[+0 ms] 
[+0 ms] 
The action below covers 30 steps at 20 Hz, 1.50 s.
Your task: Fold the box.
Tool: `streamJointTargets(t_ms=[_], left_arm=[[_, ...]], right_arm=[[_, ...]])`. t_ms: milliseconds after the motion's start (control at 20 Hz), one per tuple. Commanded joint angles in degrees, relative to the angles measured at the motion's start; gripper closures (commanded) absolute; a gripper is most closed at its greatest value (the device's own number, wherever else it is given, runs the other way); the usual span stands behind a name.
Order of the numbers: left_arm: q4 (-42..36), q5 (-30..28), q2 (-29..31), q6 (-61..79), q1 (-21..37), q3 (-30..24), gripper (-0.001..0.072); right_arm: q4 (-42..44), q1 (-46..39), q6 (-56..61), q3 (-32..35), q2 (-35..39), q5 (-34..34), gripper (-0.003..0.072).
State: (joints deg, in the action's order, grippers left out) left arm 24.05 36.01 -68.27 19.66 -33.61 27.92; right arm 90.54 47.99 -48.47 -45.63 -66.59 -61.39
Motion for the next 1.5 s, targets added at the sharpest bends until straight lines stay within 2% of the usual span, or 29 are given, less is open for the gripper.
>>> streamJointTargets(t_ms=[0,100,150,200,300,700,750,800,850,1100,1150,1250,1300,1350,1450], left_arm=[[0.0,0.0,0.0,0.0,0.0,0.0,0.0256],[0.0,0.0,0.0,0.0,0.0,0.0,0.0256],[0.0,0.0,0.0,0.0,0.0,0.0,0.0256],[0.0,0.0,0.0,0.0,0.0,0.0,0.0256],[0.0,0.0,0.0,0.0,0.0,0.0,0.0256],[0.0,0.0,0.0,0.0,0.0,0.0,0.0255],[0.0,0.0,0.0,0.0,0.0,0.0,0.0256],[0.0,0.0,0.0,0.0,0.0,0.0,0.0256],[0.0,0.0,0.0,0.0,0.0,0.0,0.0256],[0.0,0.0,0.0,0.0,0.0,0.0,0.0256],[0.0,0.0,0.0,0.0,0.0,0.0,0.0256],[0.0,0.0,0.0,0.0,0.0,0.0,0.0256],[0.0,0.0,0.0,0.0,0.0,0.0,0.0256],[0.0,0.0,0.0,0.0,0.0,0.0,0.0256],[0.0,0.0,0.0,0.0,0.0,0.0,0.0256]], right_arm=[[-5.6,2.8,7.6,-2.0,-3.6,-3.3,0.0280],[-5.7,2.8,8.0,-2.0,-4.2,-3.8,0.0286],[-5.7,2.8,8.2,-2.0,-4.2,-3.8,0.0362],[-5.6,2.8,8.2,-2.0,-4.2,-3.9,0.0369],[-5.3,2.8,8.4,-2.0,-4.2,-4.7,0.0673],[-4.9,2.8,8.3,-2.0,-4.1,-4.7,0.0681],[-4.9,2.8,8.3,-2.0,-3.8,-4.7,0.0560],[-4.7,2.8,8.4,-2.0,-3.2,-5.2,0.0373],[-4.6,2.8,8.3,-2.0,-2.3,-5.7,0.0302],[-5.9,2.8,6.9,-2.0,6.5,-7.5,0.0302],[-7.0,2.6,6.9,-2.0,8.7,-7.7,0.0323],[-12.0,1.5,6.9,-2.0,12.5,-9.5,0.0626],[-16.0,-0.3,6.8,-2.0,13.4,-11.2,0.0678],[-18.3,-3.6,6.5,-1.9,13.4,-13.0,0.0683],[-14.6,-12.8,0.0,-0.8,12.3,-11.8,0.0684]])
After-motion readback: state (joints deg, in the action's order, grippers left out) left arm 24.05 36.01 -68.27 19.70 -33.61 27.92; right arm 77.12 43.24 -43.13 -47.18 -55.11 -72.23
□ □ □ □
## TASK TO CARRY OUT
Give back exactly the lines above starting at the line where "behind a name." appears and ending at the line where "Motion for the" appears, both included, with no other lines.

## WRITTEN REPLY
Tool: `streamJointTargets(t_ms=[_], left_arm=[[_, ...]], right_arm=[[_, ...]])`. t_ms: milliseconds after the motion's start (control at 20 Hz), one per tuple. Commanded joint angles in degrees, relative to the angles measured at the motion's start; gripper closures (commanded) absolute; a gripper is most closed at its greatest value (the device's own number, wherever else it is given, runs the other way); the usual span stands behind a name.
Order of the numbers: left_arm: q4 (-42..36), q5 (-30..28), q2 (-29..31), q6 (-61..79), q1 (-21..37), q3 (-30..24), gripper (-0.001..0.072); right_arm: q4 (-42..44), q1 (-46..39), q6 (-56..61), q3 (-32..35), q2 (-35..39), q5 (-34..34), gripper (-0.003..0.072).
State: (joints deg, in the action's order, grippers left out) left arm 24.05 36.01 -68.27 19.66 -33.61 27.92; right arm 90.54 47.99 -48.47 -45.63 -66.59 -61.39
Motion for the next 1.5 s, targets added at the sharpest bends until straight lines stay within 2% of the usual span, or 29 are given, less is open for the gripper.

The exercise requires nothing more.